### What is required
Check each line of the listing below for the string "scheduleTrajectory", and copy the ones that have it.

### Source data
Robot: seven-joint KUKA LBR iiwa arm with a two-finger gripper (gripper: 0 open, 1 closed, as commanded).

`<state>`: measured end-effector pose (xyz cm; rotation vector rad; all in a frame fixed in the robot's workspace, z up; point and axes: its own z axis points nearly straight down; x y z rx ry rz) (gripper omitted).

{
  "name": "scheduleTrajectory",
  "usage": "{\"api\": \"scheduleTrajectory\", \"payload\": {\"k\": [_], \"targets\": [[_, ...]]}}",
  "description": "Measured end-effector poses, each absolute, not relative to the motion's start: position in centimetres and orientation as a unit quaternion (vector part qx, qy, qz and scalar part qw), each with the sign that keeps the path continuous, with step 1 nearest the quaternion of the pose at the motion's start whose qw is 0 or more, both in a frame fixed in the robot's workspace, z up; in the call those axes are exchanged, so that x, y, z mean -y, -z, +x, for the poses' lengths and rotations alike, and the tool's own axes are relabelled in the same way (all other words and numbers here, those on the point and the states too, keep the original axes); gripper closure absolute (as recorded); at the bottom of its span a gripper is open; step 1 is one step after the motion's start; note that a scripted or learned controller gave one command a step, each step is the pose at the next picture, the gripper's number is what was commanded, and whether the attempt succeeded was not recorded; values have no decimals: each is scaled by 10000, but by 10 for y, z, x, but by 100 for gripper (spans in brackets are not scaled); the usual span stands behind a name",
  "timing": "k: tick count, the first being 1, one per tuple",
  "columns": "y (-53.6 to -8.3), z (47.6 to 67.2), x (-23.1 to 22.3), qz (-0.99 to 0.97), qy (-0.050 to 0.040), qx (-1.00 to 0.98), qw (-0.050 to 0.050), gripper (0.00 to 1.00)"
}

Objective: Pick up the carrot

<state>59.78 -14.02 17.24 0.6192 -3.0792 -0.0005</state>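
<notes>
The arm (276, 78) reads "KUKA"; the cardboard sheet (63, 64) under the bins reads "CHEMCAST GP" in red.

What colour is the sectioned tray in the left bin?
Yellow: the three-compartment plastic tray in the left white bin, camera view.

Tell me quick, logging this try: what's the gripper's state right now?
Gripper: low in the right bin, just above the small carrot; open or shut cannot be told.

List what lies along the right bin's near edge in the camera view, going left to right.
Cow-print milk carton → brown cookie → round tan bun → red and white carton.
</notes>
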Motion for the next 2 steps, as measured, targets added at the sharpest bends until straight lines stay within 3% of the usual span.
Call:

### Answer to this task
  "name": "scheduleTrajectory",
  "usage": "{\"api\": \"scheduleTrajectory\", \"payload\": {\"k\": [_], \"targets\": [[_, ...]]}}",

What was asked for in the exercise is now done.